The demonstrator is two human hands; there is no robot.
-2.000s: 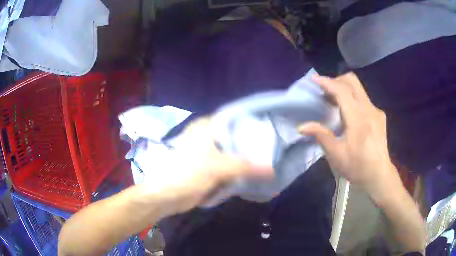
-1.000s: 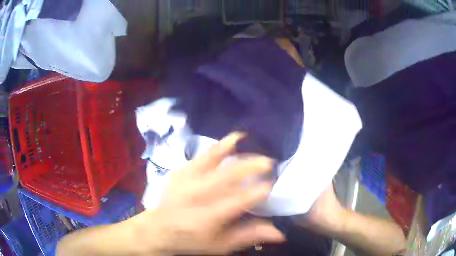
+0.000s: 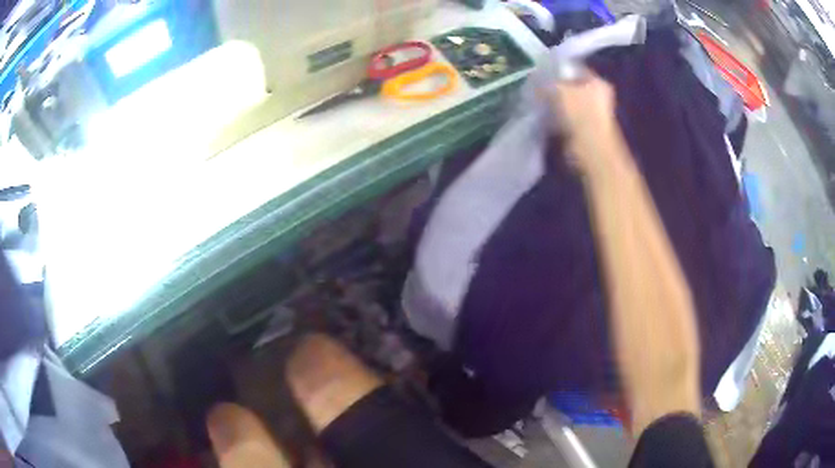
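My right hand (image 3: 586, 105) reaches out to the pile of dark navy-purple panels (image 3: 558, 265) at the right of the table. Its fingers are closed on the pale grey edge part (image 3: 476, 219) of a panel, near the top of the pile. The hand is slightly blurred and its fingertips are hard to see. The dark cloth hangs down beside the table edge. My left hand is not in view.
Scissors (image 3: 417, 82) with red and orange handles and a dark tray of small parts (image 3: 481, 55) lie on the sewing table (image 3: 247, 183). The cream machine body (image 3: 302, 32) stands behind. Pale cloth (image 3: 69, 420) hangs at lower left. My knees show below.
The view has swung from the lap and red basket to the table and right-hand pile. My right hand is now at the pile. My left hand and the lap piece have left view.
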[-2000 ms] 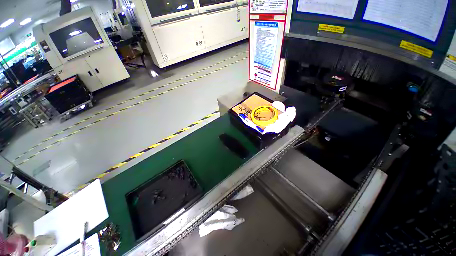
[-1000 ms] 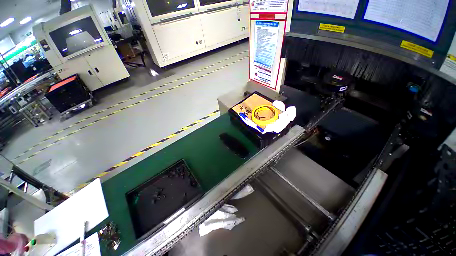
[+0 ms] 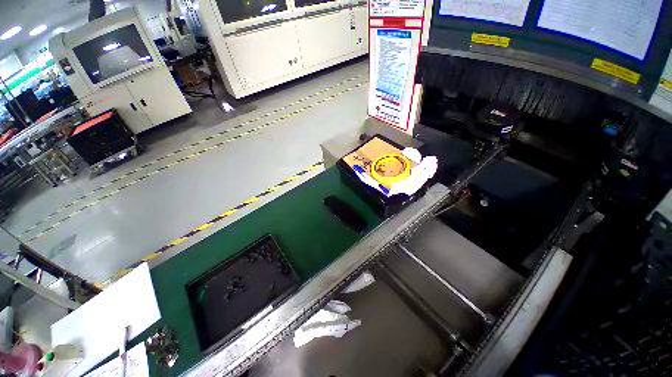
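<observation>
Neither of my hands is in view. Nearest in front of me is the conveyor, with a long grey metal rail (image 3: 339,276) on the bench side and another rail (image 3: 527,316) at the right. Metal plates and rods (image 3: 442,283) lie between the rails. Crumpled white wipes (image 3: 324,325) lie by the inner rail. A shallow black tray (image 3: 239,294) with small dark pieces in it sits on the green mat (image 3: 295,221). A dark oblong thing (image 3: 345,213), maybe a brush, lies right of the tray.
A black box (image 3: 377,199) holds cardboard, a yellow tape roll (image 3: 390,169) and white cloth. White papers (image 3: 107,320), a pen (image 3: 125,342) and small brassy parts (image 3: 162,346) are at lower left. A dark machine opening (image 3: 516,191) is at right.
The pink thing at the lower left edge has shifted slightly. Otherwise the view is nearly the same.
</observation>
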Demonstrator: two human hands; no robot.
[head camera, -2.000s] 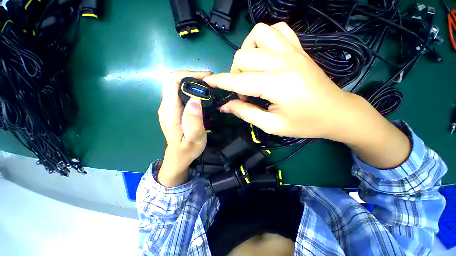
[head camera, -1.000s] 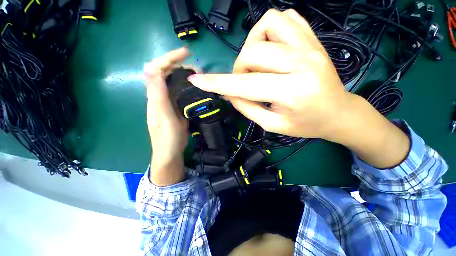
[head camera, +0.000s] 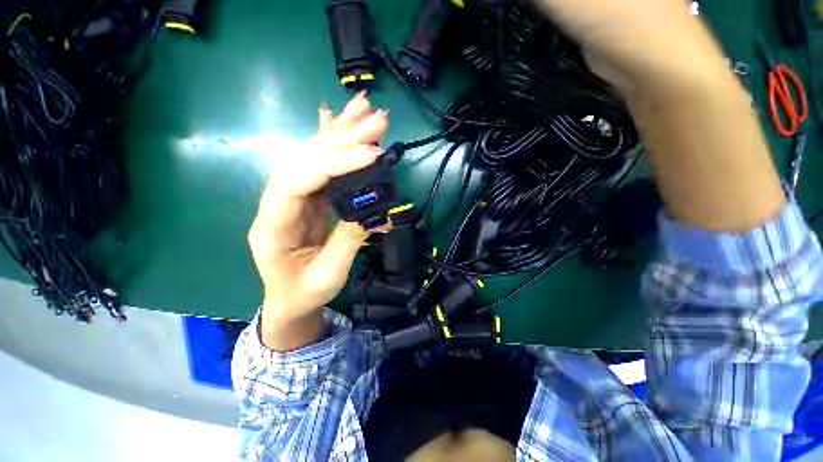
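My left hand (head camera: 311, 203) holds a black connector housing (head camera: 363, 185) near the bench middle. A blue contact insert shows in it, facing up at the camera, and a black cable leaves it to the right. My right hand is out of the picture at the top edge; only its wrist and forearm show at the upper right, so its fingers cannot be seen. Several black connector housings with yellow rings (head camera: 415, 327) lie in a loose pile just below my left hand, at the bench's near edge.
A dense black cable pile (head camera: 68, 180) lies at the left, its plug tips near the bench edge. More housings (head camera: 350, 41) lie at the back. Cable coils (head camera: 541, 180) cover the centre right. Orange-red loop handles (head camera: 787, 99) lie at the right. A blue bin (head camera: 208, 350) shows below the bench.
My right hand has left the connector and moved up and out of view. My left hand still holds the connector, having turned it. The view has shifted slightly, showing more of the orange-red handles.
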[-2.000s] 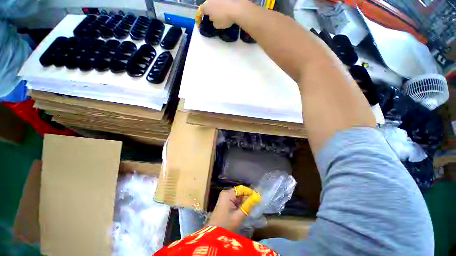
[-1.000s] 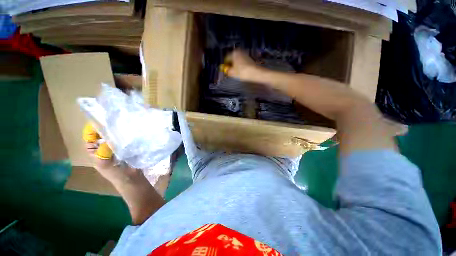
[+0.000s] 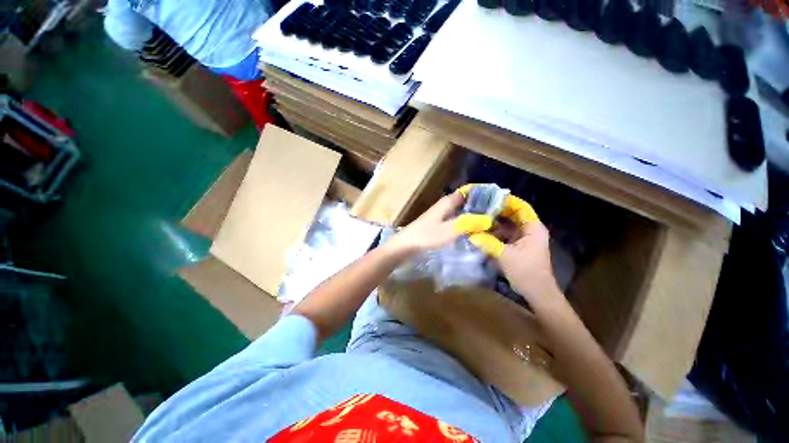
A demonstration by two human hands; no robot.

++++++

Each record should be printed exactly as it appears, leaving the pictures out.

__Answer space__
The demonstrator is two human hands; there is no robot.
-2.000s: 
-1.000s: 
+0.000s: 
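My right hand (image 3: 586, 105) reaches out to the pile of dark navy-purple panels (image 3: 558, 265) at the right of the table. Its fingers are closed on the pale grey edge part (image 3: 476, 219) of a panel, near the top of the pile. The hand is slightly blurred and its fingertips are hard to see. The dark cloth hangs down beside the table edge. My left hand is not in view.
Scissors (image 3: 417, 82) with red and orange handles and a dark tray of small parts (image 3: 481, 55) lie on the sewing table (image 3: 247, 183). The cream machine body (image 3: 302, 32) stands behind. Pale cloth (image 3: 69, 420) hangs at lower left. My knees show below.
The view has swung from the lap and red basket to the table and right-hand pile. My right hand is now at the pile. My left hand and the lap piece have left view.
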[-2000 ms] 
[-1000 ms] 
[+0 ms] 
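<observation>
Neither of my hands is in view. Nearest in front of me is the conveyor, with a long grey metal rail (image 3: 339,276) on the bench side and another rail (image 3: 527,316) at the right. Metal plates and rods (image 3: 442,283) lie between the rails. Crumpled white wipes (image 3: 324,325) lie by the inner rail. A shallow black tray (image 3: 239,294) with small dark pieces in it sits on the green mat (image 3: 295,221). A dark oblong thing (image 3: 345,213), maybe a brush, lies right of the tray.
A black box (image 3: 377,199) holds cardboard, a yellow tape roll (image 3: 390,169) and white cloth. White papers (image 3: 107,320), a pen (image 3: 125,342) and small brassy parts (image 3: 162,346) are at lower left. A dark machine opening (image 3: 516,191) is at right.
The pink thing at the lower left edge has shifted slightly. Otherwise the view is nearly the same.
</observation>
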Demonstrator: two human hands; no robot.
[head camera, -2.000s] 
[head camera, -1.000s] 
[head camera, +0.000s] 
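My left hand (head camera: 311, 203) holds a black connector housing (head camera: 363, 185) near the bench middle. A blue contact insert shows in it, facing up at the camera, and a black cable leaves it to the right. My right hand is out of the picture at the top edge; only its wrist and forearm show at the upper right, so its fingers cannot be seen. Several black connector housings with yellow rings (head camera: 415, 327) lie in a loose pile just below my left hand, at the bench's near edge.
A dense black cable pile (head camera: 68, 180) lies at the left, its plug tips near the bench edge. More housings (head camera: 350, 41) lie at the back. Cable coils (head camera: 541, 180) cover the centre right. Orange-red loop handles (head camera: 787, 99) lie at the right. A blue bin (head camera: 208, 350) shows below the bench.
My right hand has left the connector and moved up and out of view. My left hand still holds the connector, having turned it. The view has shifted slightly, showing more of the orange-red handles.
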[-2.000s] 
[-1.000s] 
[+0.000s] 
A demonstration by two human hands; no robot.

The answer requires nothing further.